On Thursday, U.S. Senate gave Pres. Bush his first major legislative victory of his new term by passing a bill on reform of class action lawsuits. Unfortunately, as with most legislation sponsored and loudly advocated by Bush, this one is wildly off the mark. It seems to have huge constitutional / federalism issues on its face.It ignores the laws already on the books for dealing with bad lawsuits and it creates more headaches for federal courts.
Perhaps someone more experienced in federalism could tell me on what basis could a Congress tell the states how to interpret the law or otherwise monkey around with state court jurisdiction?
Aside from constitutional isssues, here is what this bill does. For starters, federal judges do not like to handle cases, in which they have to interpret state law. Often times, state courts have not ruled on a particular issue, so federal courts either have to guess how a state would interpret its law or certify questions for interpretation by the state's highest court. Based on my experience in California, it takes the Supreme Court quite some time to respond to these certified questions from federal court. As result, class action lawsuits would languish on the docket for years (criminal and certain other cases, I believe, have priority) - I can attest, from personal experience, that even now, it took us almost four years to get to a civil trial in federal court in Fresno (not the busiest venue in the nation). One can only imagine the additional defense attorneys fees these delays would create. So much for combating escalating costs of defense...
State courts are also not winners in this bill. For example, it prohibits state courts from hearing class action lawsuits with more than $5,000,000 in controversy. But at least in California, this limitation is easy to get around because the plaintiff does not have to allege a precise amount in controversy, so long the damages are allegedly within the jurisdictional limits of this court. Furthermore, this limitation would likely lead plaintiff's counsel to file separate smaller lawsuits in different counties, so there are likely going to be inconsistent adjudications of the same issues by different state court. Also, handling multiple lawsuits in different counties would, you guessed it, INCREASE defense attorneys' fees.
The amazing things about these poor attempts at tort reform is that we already have laws on the books to deal with bad lawsuits. Based on my experience, the bigger problems with bad filings is that state court judges are just unwilling to pull the trigger on a dispositive motion on most bad cases. The few times I was able to get defense summary judgment in a personal injury case, it was like pulling teeth. And if you are trying to get rid of a bad filing at the pleading stage, the odds are heavily against you even if there is a case on point in your favor. Emergency appeals of those rulings are almost invariably denied - I would guess only somewhere 1-3 % of the emergency appeals get granted.

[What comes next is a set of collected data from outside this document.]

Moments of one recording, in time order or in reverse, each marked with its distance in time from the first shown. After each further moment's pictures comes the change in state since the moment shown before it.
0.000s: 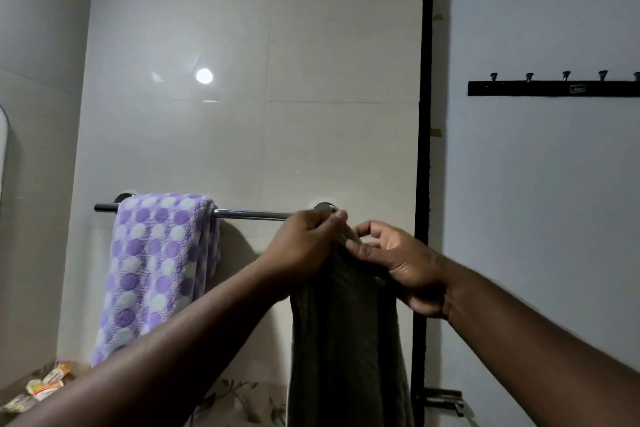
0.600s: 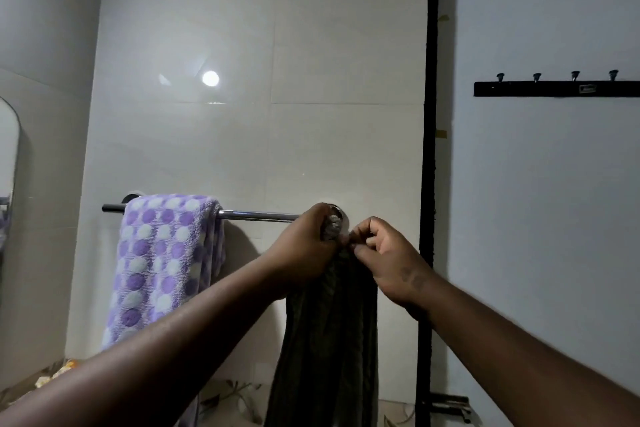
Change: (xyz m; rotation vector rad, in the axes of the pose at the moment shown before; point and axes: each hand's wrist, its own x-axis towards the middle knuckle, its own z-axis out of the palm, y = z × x) left_hand 0.009 -0.008 -0.006 0.302 0.046 0.103; right_hand 0.020 0.019 0.009 -0.442 0.244 -0.257
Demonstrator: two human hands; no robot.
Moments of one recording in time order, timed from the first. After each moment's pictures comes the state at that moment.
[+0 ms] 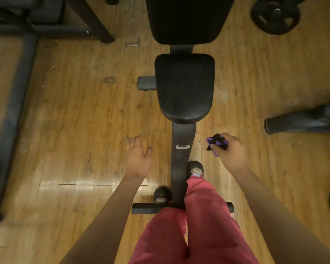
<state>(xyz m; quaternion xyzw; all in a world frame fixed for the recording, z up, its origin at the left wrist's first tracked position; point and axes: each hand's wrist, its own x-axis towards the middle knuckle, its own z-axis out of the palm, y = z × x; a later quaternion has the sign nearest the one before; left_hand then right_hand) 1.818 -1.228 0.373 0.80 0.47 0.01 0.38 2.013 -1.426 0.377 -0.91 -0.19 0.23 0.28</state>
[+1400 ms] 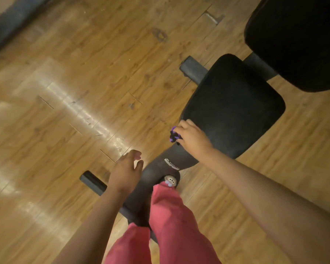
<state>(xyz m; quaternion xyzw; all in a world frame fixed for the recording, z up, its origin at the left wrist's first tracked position) 1.863 -1.267 0.269 0.56 0.69 0.01 0.45 2.092 -1.206 0.253 -0.59 -0.77 0.22 -0.04</state>
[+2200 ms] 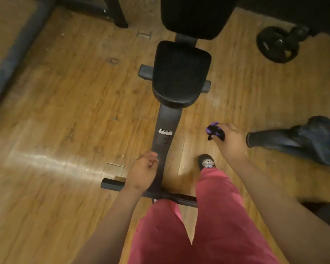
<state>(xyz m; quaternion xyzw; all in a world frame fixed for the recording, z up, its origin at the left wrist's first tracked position) 1.781 -1.415 0.365 0.70 0.48 0.04 0.53 2.049 -1.514 0.397 -0.89 -0.39 0.13 0.17</state>
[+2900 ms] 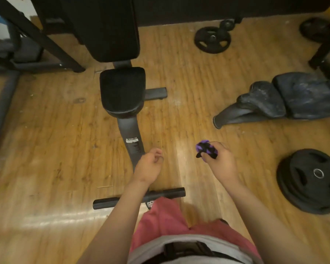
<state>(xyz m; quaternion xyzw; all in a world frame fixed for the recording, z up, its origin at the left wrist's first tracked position) 1.884 -1.573 0.463 0.80 0.35 -0.02 0.49 2.021 -1.761 0.473 -0.90 -0.19 0.15 0.36</state>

The truth is also that in California, our state court judges are often overworked and are not always qualified. While I happen to appear before some great state court judges in the Bay Area, I've also had my share of running into blind incompetence. So, the solution may be to get more quality people on the bench (less prosecutors, more civil attorneys and yes, even some criminal defense attorneys, who usually are well versed in difficult areas of the law) and to get these people better help in dealing with law & motion issues. The solution may also lie in requiring judges to issue written rulings on each dispositive motion and those rulings need to be more than 1-2 lines. And the appellate courts should be less timid in stepping in at the emergency appeal / writ stage to correct legal errors and not write them off as having an adequate legal remedy of appeal. As someone handling appeals, I can tell you that appeals after a jury trial (following by post-trial motions) are long and expensive.